← All posts
Engineering·

Tiered Verification: When 'Failed' Is the Wrong Answer

The all-or-nothing verifier was failing jobs that produced visually perfect output. Here's how three verdicts replaced a binary gate.


The float epsilon fix (previous post) solved the spurious scale step. But it exposed a second problem: some jobs with slightly degraded pixel match rates were being hard-failed even when the output was visually perfect. What should happen when a video is watchable but its pixel match rate is 0.73 instead of 0.90?

The old design

Pass or fail. Two retry attempts. If the third attempt fails, the job is marked failed and the user loses their work. This is the right design when failure means "the file is corrupted" — but wrong when failure means "we delivered a video that's 99% spatially accurate."

Three verdicts

The new verifier produces one of three outcomes:

  • VERIFIED_SPATIAL_CROP — all tests pass. Every pixel is a provable source copy.
  • DELIVERED_WITH_QUALITY_FLAGS — blocking tests pass; quality metrics are in the warn band (between floor and warn threshold). The user gets their video, but the quality data is attached.
  • VERIFICATION_FAILED — any blocking test fails, or quality metrics are below the hard floor. Job is marked failed.

Test classification

Tests are now typed by severity:

  • Gate (short-circuit): test_0_playability — can ffprobe decode the file and is duration > 0? If not, nothing else matters.
  • Blocking: dimensions, duration parity, audio preservation. Any failure → hard fail.
  • Quality (tiered): pixel match rate, sharpness ratio.

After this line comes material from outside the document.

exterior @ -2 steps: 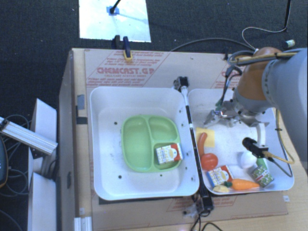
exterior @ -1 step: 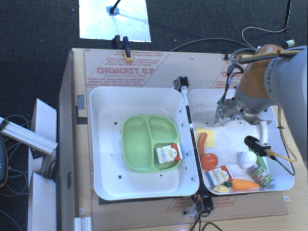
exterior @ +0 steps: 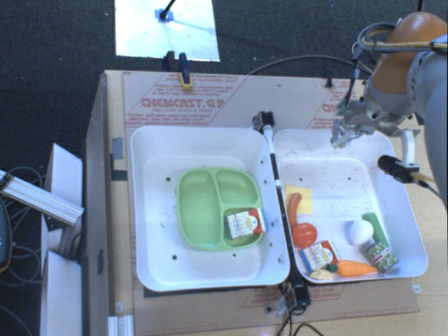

These have both a warn threshold and a hard floor.

Four thresholds in config.yaml

ThresholdValueMeaning
min_pixel_match_rate0.90warn threshold — above this, VERIFIED
pixel_match_rate_floor0.70hard floor — below this, FAILED
min_sharpness_ratio0.75warn threshold
sharpness_ratio_floor0.60hard floor

The quality flags pipeline

verify() always returns quality_metrics. The entrypoint writes a quality_flags_<ratio>.json per output ratio, reads them back, and includes them in the complete callback to the API. A new quality_flags JSON column on the jobs table stores them. GET /api/jobs/{id} exposes the data.

Why this matters architecturally

The system is moving from gatekeeping to observability. Every delivered job now carries a quantitative quality signal. In future iterations, these metrics can drive: alerting on systematic quality degradation, A/B testing of effect classifier improvements, and data-driven floor adjustments as the platform processes more diverse content.

The verifier isn't just a pass/fail gate anymore — it's a continuous measurement instrument.